- What this task involves: Once you find the line below that has "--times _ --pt", output it and every line after it exactly, stopping after the line that has "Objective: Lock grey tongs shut", with no pictures.

[Data entries]

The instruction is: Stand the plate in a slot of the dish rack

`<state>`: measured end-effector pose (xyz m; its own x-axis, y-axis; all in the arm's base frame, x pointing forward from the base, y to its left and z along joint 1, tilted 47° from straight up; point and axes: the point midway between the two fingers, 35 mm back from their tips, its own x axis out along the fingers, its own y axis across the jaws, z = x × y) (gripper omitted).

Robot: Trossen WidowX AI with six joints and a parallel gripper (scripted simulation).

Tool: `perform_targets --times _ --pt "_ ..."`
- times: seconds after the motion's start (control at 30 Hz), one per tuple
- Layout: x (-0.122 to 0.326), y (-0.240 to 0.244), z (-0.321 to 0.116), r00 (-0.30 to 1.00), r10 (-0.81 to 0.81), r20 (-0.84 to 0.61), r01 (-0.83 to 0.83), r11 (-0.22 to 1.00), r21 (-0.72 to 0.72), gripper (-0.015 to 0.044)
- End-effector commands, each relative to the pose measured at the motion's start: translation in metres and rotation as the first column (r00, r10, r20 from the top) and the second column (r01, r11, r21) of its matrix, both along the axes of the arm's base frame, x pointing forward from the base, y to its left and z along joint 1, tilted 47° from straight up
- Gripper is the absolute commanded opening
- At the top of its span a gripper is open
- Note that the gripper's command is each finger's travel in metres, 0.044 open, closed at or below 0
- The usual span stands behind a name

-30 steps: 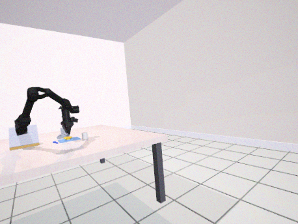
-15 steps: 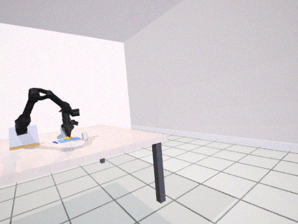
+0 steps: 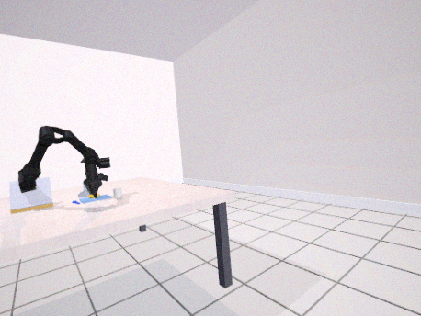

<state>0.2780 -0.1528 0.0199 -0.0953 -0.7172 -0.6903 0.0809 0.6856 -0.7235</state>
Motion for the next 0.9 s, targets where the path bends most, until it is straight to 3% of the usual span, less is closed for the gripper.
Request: perform_targets --times 0.0,0.37,0.73,0.87 --pt "-0.001 -0.001 0.0 1.0 -0.001 -0.003 0.001 1.0 -0.003 0.0358" --pt "-0.001 -0.001 0.0 1.0 -0.001 -0.003 0.001 1.0 -0.003 0.0285" --pt "0.015 0.031 0.025 1.0 0.003 0.001 -0.003 1.0 0.015 0.0" --pt "0.02 0.045 0.037 1.0 0.003 0.001 -0.003 1.0 0.019 0.0"
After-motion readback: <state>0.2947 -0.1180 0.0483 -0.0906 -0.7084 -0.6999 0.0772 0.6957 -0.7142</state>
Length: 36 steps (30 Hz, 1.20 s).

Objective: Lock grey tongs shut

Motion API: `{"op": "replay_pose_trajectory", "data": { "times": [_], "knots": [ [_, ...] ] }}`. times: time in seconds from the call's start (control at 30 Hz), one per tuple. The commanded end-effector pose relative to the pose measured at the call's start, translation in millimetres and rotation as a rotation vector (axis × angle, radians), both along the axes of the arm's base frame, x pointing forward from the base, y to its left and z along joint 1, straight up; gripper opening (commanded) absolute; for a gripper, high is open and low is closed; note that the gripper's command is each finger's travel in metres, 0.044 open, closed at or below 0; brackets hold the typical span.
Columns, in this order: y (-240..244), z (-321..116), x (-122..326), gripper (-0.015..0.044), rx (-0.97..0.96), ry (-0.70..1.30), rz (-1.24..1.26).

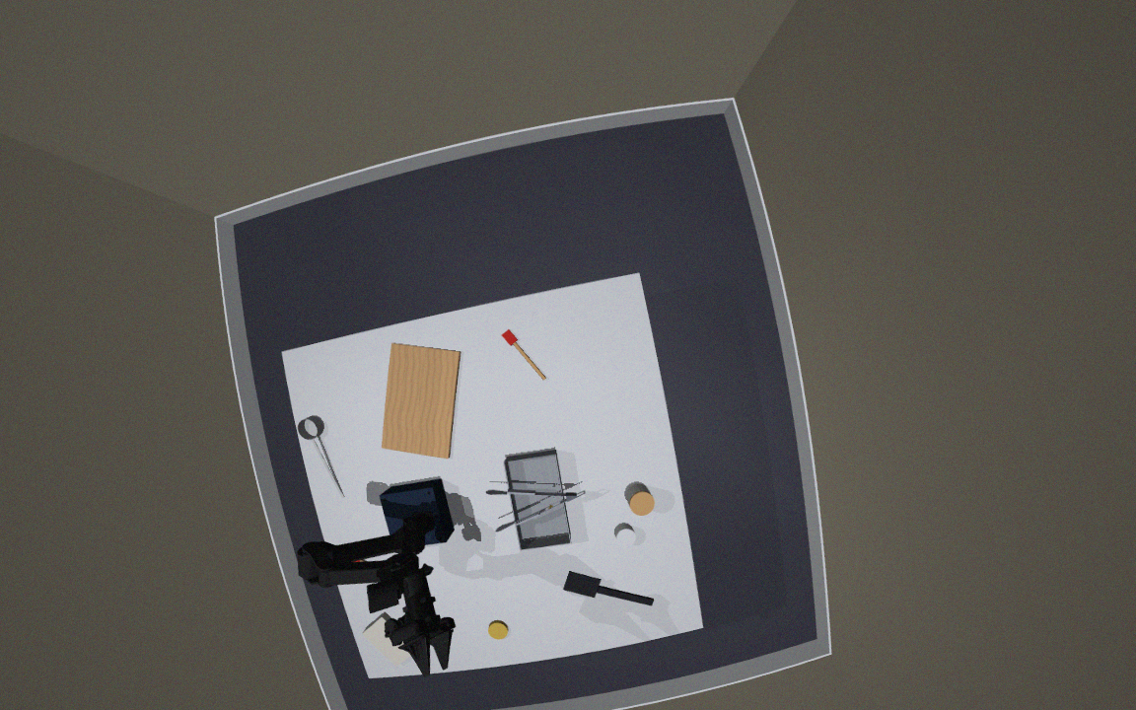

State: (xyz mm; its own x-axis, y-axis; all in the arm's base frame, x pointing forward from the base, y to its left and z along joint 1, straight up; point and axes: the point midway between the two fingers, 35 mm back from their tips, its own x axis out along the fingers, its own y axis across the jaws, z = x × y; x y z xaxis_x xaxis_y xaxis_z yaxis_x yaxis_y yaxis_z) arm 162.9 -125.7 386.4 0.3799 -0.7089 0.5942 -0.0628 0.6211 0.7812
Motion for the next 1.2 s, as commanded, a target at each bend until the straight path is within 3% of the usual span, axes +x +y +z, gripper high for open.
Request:
{"op": "replay_pose_trajectory", "data": {
  "times": [0.0, 0.17, 0.33, 0.67, 0.9, 1.17],
  "knots": [
    [0, 0, 0, 0.0426, 0.000, 0.000, 0.000],
    [2, 0, 35, 0.0440, -0.022, 0.160, 0.022],
    [10, -15, 115, 0.0440, -0.083, 0.543, 0.090],
    [53, -109, 241, 0.0440, -0.254, 1.346, 0.352],
    [90, -186, 270, 0.0440, -0.364, 1.803, 0.599],
    [137, -267, 253, 0.0440, -0.457, 2.307, 1.002]
  ]
}}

- Your response:
Tool: `perform_targets --times _ --pt "_ ..."`
- times: seconds after the motion's start (control at 30 Hz), one per tuple
- Layout: x (-0.122 to 0.326), y (-0.240 to 0.244), z (-0.321 to 0.116), r00 (-0.30 to 1.00), r10 (-0.81 to 0.81), r20 (-0.84 to 0.61), r01 (-0.83 to 0.83), r11 (-0.22 to 1.00), r21 (-0.72 to 0.72), gripper (-0.015 to 0.044)
- End-effector commands, each relative to the pose measured at the motion's start: translation in metres and rotation as the first column (r00, r10, r20 from the top) and the second column (r01, r11, r21) of its matrix, both along the axes of the arm's base frame, x pointing forward from the base, y to its left and z along joint 1, tilted 47° from straight up
- Gripper is the absolute commanded opening
- At the top of its span a gripper is open
- Note that the gripper's command is each finger's travel in metres, 0.044 open, closed at or below 0
- The usual span stands behind a name

-30 steps: 
-15 steps: 
+0 steps: 

<state>0.2780 -0.1528 0.0199 -0.0953 -0.7172 -0.6903 0.0809 0.6856 -0.7235</state>
Motion for the next 0.9 s, targets where the path bends most, until it is straight to 3% of the usual span, less is closed for the gripper.
Request: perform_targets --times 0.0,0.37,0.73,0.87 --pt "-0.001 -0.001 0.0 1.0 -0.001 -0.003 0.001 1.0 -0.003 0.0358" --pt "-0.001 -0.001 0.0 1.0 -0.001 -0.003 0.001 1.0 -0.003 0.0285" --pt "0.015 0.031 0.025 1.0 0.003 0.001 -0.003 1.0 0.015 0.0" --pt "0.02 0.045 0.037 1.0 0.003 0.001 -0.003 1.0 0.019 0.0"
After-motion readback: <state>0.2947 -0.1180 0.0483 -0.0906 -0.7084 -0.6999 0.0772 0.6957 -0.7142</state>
Length: 36 steps (30 Hz, 1.20 s).

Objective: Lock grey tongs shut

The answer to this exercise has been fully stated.